------ DATA SHOWN

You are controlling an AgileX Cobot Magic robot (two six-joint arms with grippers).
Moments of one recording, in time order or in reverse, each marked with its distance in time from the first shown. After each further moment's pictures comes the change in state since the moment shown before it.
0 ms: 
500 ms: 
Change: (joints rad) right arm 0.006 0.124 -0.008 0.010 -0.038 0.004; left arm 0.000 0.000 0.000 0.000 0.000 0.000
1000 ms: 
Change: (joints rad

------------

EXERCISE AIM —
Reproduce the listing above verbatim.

SOLVED PROBLEM —
You are controlling an AgileX Cobot Magic robot (two six-joint arms with grippers).
Moments of one recording, in time order or in reverse, each marked with its distance in time from the first shown. After each further moment's pictures comes the change in state since the moment shown before it.
0 ms: 
500 ms: 
Change: (joints rad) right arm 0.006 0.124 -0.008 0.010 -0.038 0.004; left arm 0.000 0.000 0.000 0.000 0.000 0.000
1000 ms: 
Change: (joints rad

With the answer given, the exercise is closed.